_Instructions for the task_:
Output each line of the listing exactly, though pictures are not to appear.

::::

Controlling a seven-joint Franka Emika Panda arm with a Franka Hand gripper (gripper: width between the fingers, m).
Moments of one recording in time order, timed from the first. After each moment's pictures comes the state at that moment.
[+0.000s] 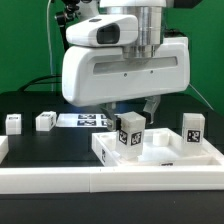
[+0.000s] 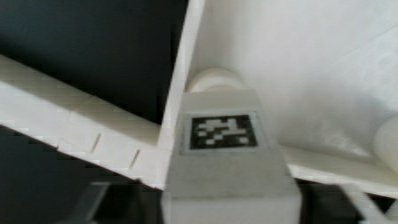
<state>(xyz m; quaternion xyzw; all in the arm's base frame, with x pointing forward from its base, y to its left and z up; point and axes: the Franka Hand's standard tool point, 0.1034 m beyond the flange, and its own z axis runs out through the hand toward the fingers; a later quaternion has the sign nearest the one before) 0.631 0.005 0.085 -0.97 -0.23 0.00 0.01</state>
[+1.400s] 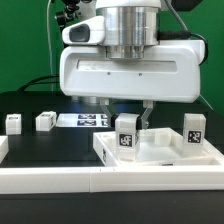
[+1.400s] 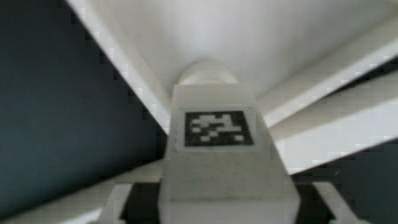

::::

_Reply to the exercise_:
Controlling a seven-joint Franka Emika Panda arm with a Franka Hand gripper (gripper: width between the fingers, m).
Moments of one recording in time order, timed from the first. After each moment's pictures comes the state at that moment.
[+0.000s] 
[+0.000s] 
<state>(xyz m; quaternion xyzw; all in the arm's base frame, with x pointing forward from its base, y to its left and z up; point and axes: the Franka Hand's standard tool point, 0.1034 m beyond the flange, and its own z axis runs out through the hand toward the fingers; a later quaternion has the sign nearest the one before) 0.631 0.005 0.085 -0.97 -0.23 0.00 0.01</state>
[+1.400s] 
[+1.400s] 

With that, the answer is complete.